With a cheery “Thank-you…” to the driver, Ethel got off the bus and walked up the road towards her office. It was a dreary eyesore of a building, hidden away at the end of a road full of tatty local shops that were united in their peeling paint and unkempt fascias. The road itself was strewn with litter and it took a pretty optimistic person to want to continue onto the end towards Ethel’s office, which looked even more dull and depressing than usual, merged with the greyness of the morning sky. It was a respectably anonymous building, with only the lights in the windows giving away that it was occupied at all. No signs alluded to the goings-on inside...if any passers-by deigned to give it any thought, they’d probably guess at something characterless and nondescript, such as accountancy or insurance. Appearances can be so deceiving… thought Ethel as she approached the front door and punched in the entry code.

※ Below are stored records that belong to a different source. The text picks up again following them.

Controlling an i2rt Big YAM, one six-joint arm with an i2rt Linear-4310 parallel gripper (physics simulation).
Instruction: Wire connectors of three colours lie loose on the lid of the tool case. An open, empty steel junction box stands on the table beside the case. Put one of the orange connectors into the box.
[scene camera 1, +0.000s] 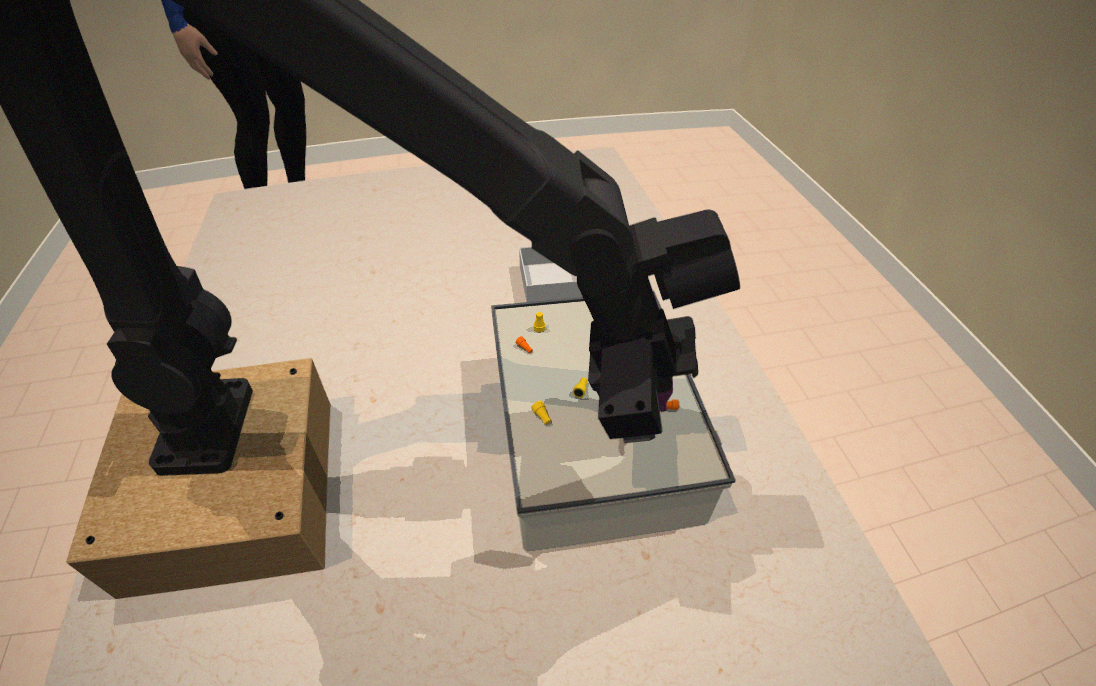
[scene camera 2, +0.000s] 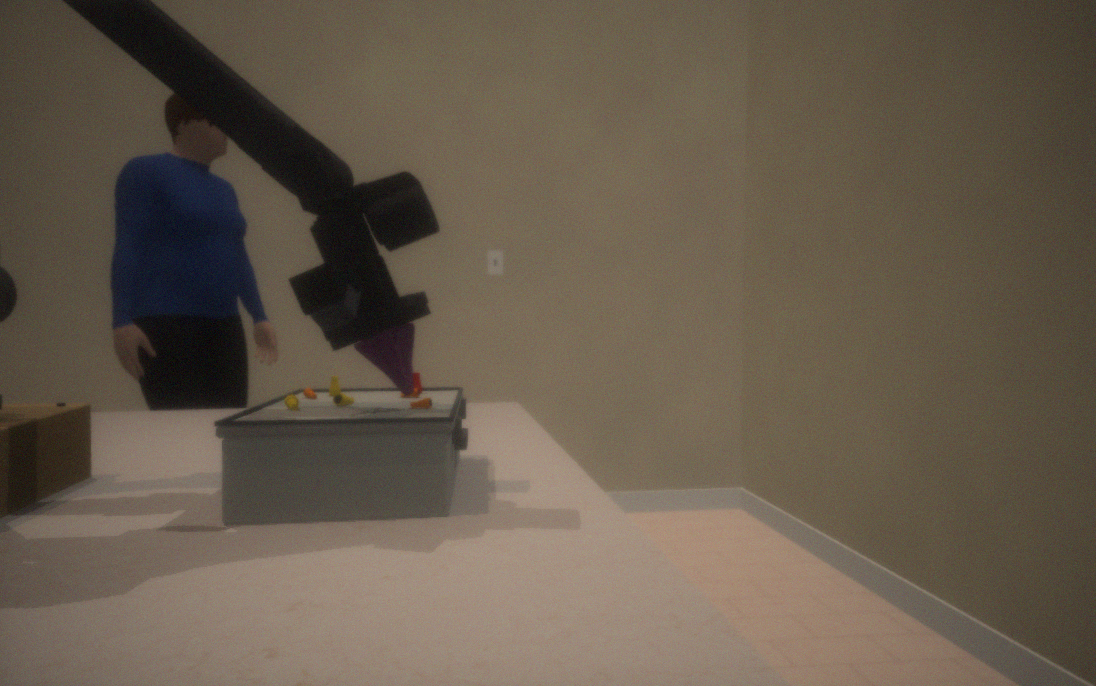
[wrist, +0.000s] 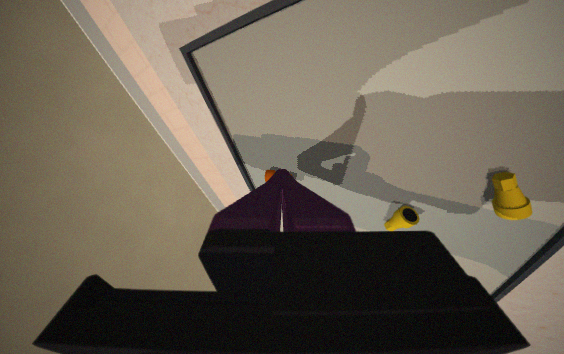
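Seen in the pictures: gripper, fingertip midpoint: (scene camera 1: 663, 406) (scene camera 2: 410, 394) (wrist: 281, 176); arm's base, link origin: (scene camera 1: 205, 428).
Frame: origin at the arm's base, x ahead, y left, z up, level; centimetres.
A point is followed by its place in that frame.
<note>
My gripper (scene camera 1: 664, 401) @[x 50.8, y -3.3, z 2.0 cm] (scene camera 2: 408, 391) @[x 50.8, y -3.3, z 2.0 cm] (wrist: 281, 176) @[x 50.8, y -3.3, z 2.0 cm] is shut and empty, its purple tips low over the right part of the case lid (scene camera 1: 566, 485) @[x 39.4, y -10.7, z 0.3 cm] (scene camera 2: 339, 421) @[x 45.5, y -12.9, z 0.5 cm] (wrist: 425, 50) @[x 43.0, y -9.4, z 0.3 cm]. One orange connector (scene camera 1: 672, 405) @[x 52.1, y -2.7, z 1.2 cm] (wrist: 269, 176) @[x 52.4, y -2.7, z 1.3 cm] shows beside the tips, partly hidden by them in the wrist view. Another orange connector (scene camera 1: 524, 344) @[x 36.8, y 8.5, z 1.1 cm] (scene camera 2: 309, 393) @[x 36.8, y 8.3, z 1.0 cm] lies near the lid's far left corner. In the scene camera 2 view an orange connector (scene camera 2: 421, 402) @[x 52.0, y -2.6, z 1.0 cm] lies just in front of the tips, with more orange behind them. The steel junction box (scene camera 1: 553, 291) @[x 42.8, y 27.7, z -6.9 cm] stands beyond the case, partly hidden by the arm.
Yellow connectors (scene camera 1: 539, 321) @[x 39.0, y 11.5, z 2.0 cm] (scene camera 1: 580, 388) @[x 42.4, y 0.4, z 1.7 cm] (scene camera 1: 541, 412) @[x 37.8, y -2.1, z 1.3 cm] lie or stand on the lid's left half. A red connector (scene camera 2: 416, 382) @[x 49.3, y 13.0, z 1.8 cm] stands behind the tips. The lid has a raised dark rim. The arm's wooden base block (scene camera 1: 202, 501) @[x 2.3, y -9.3, z -0.2 cm] is at the left. A person (scene camera 2: 181, 242) stands behind the table.
</note>
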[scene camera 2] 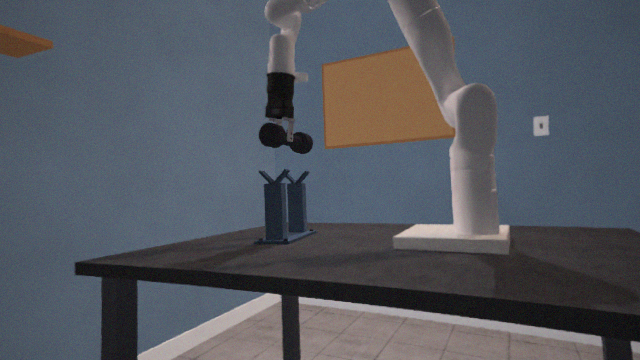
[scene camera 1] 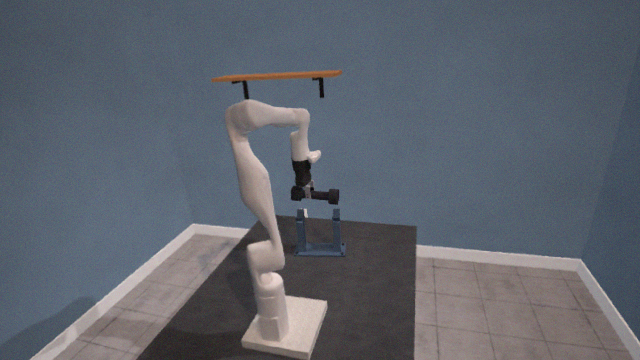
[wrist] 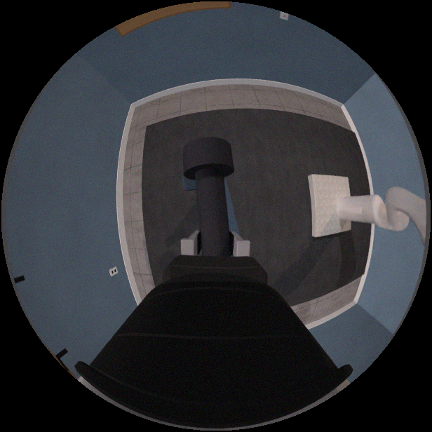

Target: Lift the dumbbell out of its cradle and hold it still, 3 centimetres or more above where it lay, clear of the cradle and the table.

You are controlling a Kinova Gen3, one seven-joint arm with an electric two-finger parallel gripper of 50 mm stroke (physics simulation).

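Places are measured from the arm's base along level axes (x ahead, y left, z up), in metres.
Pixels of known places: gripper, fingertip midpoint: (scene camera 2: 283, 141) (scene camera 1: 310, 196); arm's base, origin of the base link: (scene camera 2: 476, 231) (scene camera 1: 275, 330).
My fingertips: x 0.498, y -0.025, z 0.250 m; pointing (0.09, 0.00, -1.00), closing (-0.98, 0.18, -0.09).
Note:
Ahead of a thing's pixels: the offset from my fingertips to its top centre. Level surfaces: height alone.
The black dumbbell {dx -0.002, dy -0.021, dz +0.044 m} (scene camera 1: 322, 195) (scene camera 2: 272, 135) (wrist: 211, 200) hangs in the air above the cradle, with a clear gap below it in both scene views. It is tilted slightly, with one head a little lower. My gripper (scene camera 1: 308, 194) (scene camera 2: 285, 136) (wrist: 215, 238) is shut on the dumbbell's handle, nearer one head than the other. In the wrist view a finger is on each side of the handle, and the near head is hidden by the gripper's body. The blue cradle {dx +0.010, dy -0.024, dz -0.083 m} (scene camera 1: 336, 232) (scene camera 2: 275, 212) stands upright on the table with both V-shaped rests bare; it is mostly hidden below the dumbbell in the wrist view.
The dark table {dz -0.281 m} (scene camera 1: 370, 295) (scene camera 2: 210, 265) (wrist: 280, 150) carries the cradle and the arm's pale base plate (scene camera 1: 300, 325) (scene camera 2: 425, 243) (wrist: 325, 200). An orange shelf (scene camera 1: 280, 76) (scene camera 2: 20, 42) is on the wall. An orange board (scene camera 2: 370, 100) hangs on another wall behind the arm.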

She took the lift as usual to the fourth floor and as she walked into the magnolia-walled office Jane, the team’s self-proclaimed social secretary, came rushing towards her. She was dressed as usual in bright, ill-fitting clothes that belonged to another era altogether…perhaps one in which they may have fitted her properly. These days they did little to conceal the onset of middle age spread, but Ethel had a hunch that if anything were ever to be said on the subject, Jane would laugh along with her usual jovial demeanour, and carry on dressing exactly how she liked. It was all part of her friendly charm, and the reason everybody loved her. “Ethel, we’re all going out for dinner on Friday, fancy coming? It’s booked at that new Italian up the road…”
“Sounds great, love – count me in.” Ethel responded brightly as she walked over to her desk and put down her handbag. There’s such a sense of solidarity among this team…she thought…no bitchiness, everyone’s so friendly. Perhaps it helped that it was such a small team, or perhaps it was the type of work they did that bound them all together. Ethel knew most of them hadn’t told their friends or families, and she herself had only told people the barest minimum. In any case, they weren’t usually interested in any more detail once the magic words “I work in a call centre…” had been uttered. But it was great fun to retell the details of some of the funny or stranger calls among their little team during their regular after-work drinks or dinners such as this one on Friday, which Ethel was already looking forward to.
Lizzie was on the phone, her unkempt and frizzy brown mane of hair shaking wildly as she laughed. Sensing Ethel’s arrival, she span round in her chair to greet her with a wave and a smile. “Good weekend?” she mouthed. Ethel smiled and nodded in response as she picked up her headset and pressed the ‘Answer’ key on her phone, chuckling inwardly as she thought how easy it was to put on a husky, breathy voice in this weather.
“Hi there…my name is Kitty….now what can I do for you?”